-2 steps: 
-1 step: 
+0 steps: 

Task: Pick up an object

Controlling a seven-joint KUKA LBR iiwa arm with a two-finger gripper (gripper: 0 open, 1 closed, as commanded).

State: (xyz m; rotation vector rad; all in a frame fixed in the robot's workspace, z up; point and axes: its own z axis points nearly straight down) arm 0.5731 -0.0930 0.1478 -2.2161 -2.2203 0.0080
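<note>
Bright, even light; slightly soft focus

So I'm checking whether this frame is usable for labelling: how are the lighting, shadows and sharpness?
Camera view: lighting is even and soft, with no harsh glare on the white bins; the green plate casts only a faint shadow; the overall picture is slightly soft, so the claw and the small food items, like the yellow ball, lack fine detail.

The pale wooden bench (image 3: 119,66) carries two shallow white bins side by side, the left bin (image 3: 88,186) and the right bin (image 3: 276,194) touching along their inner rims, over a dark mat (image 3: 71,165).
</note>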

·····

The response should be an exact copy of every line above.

> [Solution to this exercise]
-2 steps: 
-1 step: 
+0 steps: 

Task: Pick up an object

Controlling a seven-joint KUKA LBR iiwa arm with a two-finger gripper (gripper: 0 open, 1 closed, as commanded).

State: (xyz m; rotation vector rad; all in a frame fixed in the robot's workspace, z up; point and axes: its own z axis points nearly straight down) arm 0.5731 -0.0930 0.1478 -2.2161 -2.2203 0.0080
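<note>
Bright, even light; slightly soft focus

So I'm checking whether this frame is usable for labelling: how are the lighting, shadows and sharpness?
Camera view: lighting is even and soft, with no harsh glare on the white bins; the green plate casts only a faint shadow; the overall picture is slightly soft, so the claw and the small food items, like the yellow ball, lack fine detail.

The pale wooden bench (image 3: 119,66) carries two shallow white bins side by side, the left bin (image 3: 88,186) and the right bin (image 3: 276,194) touching along their inner rims, over a dark mat (image 3: 71,165).
</note>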

There is nothing else to the answer.